_Activity_
Set the records down once more so that they match the source word for word.

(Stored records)
»»
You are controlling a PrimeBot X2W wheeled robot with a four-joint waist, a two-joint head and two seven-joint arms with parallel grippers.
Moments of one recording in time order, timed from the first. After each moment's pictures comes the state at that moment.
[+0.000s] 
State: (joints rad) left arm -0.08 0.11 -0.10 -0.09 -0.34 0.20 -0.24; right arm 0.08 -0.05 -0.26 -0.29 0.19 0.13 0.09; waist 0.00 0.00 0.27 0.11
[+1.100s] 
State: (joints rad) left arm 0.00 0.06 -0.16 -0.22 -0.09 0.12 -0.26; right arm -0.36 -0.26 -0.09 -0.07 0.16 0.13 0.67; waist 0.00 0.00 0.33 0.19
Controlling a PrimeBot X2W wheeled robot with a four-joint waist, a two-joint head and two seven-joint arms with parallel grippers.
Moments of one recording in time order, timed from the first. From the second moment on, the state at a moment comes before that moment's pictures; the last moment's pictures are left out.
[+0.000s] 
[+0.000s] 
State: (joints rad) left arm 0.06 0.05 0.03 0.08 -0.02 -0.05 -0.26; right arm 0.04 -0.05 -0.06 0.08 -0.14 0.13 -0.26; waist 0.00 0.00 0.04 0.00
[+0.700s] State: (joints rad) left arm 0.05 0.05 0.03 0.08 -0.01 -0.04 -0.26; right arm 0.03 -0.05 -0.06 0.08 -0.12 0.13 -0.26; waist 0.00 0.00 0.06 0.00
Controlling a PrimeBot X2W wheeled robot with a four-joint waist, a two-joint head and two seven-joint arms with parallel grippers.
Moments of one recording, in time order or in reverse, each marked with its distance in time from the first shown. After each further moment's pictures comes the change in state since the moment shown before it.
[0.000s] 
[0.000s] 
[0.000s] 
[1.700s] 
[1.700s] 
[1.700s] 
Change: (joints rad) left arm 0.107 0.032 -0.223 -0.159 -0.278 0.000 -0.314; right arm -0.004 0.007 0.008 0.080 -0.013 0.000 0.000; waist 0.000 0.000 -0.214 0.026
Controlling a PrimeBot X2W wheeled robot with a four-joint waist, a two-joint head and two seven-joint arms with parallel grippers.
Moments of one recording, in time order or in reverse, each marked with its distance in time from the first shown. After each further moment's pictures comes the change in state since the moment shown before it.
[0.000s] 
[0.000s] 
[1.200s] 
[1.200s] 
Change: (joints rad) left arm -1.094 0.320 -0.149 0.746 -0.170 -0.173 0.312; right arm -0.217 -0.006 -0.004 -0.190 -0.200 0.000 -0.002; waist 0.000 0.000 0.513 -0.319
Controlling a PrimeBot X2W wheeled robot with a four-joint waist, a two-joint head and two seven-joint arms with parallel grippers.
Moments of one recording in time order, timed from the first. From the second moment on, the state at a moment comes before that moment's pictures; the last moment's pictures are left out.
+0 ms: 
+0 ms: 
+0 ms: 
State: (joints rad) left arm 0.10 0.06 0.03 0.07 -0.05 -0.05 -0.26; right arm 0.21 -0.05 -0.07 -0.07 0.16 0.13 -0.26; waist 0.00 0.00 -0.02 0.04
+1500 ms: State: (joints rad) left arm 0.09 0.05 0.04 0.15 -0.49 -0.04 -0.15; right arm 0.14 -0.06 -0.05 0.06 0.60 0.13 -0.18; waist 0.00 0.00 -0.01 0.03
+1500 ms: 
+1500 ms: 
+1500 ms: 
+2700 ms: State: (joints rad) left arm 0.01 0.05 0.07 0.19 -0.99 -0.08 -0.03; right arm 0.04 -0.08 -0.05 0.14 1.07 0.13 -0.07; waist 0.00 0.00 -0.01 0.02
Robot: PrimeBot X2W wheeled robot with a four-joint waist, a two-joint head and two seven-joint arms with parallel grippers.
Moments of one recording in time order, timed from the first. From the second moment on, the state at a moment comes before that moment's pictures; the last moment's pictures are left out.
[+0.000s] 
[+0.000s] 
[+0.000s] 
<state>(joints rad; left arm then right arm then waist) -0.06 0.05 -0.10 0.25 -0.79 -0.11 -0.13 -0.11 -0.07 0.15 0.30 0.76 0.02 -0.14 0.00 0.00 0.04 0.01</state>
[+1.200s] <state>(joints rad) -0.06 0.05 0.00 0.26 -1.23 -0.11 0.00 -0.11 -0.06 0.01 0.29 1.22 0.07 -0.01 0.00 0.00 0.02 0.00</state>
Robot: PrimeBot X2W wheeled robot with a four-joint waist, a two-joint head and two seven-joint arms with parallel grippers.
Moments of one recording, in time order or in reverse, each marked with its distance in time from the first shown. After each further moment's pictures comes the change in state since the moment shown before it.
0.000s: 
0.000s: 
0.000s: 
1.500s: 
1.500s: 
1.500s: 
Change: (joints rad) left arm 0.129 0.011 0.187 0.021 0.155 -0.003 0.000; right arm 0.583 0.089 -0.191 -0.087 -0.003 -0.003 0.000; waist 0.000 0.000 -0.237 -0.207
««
_Output_
You are controlling a PrimeBot X2W wheeled robot with a four-joint waist, a two-joint head and two seven-joint arms with parallel grippers.
Moments of one recording in time order, timed from the first. After each moment's pictures comes the state at that moment.
[+0.000s] 
State: (joints rad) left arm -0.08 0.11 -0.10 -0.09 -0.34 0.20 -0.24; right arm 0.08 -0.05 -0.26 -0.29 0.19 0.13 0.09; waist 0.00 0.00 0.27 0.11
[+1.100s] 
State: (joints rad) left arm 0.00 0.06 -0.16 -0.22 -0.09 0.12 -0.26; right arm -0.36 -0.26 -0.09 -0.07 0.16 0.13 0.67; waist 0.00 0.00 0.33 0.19
Controlling a PrimeBot X2W wheeled robot with a four-joint waist, a two-joint head and two seven-joint arms with parallel grippers.
Moments of one recording in time order, timed from the first. From the second moment on, the state at a moment comes before that moment's pictures; the last moment's pictures are left out.
[+0.000s] 
[+0.000s] 
State: (joints rad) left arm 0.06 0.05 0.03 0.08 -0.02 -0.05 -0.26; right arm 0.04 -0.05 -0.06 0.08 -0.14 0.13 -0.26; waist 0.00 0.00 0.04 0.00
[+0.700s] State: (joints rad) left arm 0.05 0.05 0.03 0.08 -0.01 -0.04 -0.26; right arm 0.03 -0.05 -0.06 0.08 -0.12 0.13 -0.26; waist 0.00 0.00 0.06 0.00
Controlling a PrimeBot X2W wheeled robot with a four-joint waist, a two-joint head and two seven-joint arms with parallel grippers.
Moments of one recording, in time order or in reverse, each marked with its distance in time from the first shown. After each further moment's pictures comes the change in state since the moment shown before it.
[0.000s] 
[0.000s] 
[0.000s] 
[1.700s] 
[1.700s] 
[1.700s] 
Change: (joints rad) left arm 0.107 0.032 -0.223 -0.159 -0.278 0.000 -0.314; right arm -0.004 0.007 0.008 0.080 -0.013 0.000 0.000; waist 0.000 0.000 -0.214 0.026
Controlling a PrimeBot X2W wheeled robot with a four-joint waist, a two-joint head and two seven-joint arms with parallel grippers.
Moments of one recording, in time order or in reverse, each marked with its distance in time from the first shown. After each further moment's pictures comes the change in state since the moment shown before it.
[0.000s] 
[0.000s] 
[1.200s] 
[1.200s] 
Change: (joints rad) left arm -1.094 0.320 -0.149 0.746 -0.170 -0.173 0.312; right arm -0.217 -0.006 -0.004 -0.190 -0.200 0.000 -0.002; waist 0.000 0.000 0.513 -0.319
Controlling a PrimeBot X2W wheeled robot with a four-joint waist, a two-joint head and two seven-joint arms with parallel grippers.
Moments of one recording in time order, timed from the first. From the second moment on, the state at a moment comes before that moment's pictures; the last moment's pictures are left out.
+0 ms: 
+0 ms: 
+0 ms: 
State: (joints rad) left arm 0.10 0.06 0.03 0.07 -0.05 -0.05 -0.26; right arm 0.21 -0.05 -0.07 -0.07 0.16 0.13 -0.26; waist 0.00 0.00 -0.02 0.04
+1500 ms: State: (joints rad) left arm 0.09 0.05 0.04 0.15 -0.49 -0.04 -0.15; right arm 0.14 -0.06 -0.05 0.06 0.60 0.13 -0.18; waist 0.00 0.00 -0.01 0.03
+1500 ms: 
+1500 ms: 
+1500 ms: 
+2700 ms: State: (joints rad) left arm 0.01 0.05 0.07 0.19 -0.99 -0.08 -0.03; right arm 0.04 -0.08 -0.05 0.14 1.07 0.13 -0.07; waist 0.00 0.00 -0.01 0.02
Robot: PrimeBot X2W wheeled robot with a four-joint waist, a two-joint head and two seven-joint arms with parallel grippers.
Moments of one recording in time order, timed from the first. From the second moment on, the state at a moment comes before that moment's pictures; the last moment's pictures are left out.
[+0.000s] 
[+0.000s] 
[+0.000s] 
<state>(joints rad; left arm then right arm then waist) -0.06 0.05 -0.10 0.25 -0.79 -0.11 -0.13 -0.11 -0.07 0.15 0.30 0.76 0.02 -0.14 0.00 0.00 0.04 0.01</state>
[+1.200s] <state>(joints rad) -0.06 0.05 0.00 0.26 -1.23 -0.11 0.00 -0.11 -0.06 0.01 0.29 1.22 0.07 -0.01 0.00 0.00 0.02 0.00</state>
Robot: PrimeBot X2W wheeled robot with a four-joint waist, a two-joint head and two seven-joint arms with parallel grippers.
Moments of one recording, in time order or in reverse, each marked with its distance in time from the first shown. After each further moment's pictures comes the change in state since the moment shown before it.
0.000s: 
0.000s: 
0.000s: 
1.500s: 
1.500s: 
1.500s: 
Change: (joints rad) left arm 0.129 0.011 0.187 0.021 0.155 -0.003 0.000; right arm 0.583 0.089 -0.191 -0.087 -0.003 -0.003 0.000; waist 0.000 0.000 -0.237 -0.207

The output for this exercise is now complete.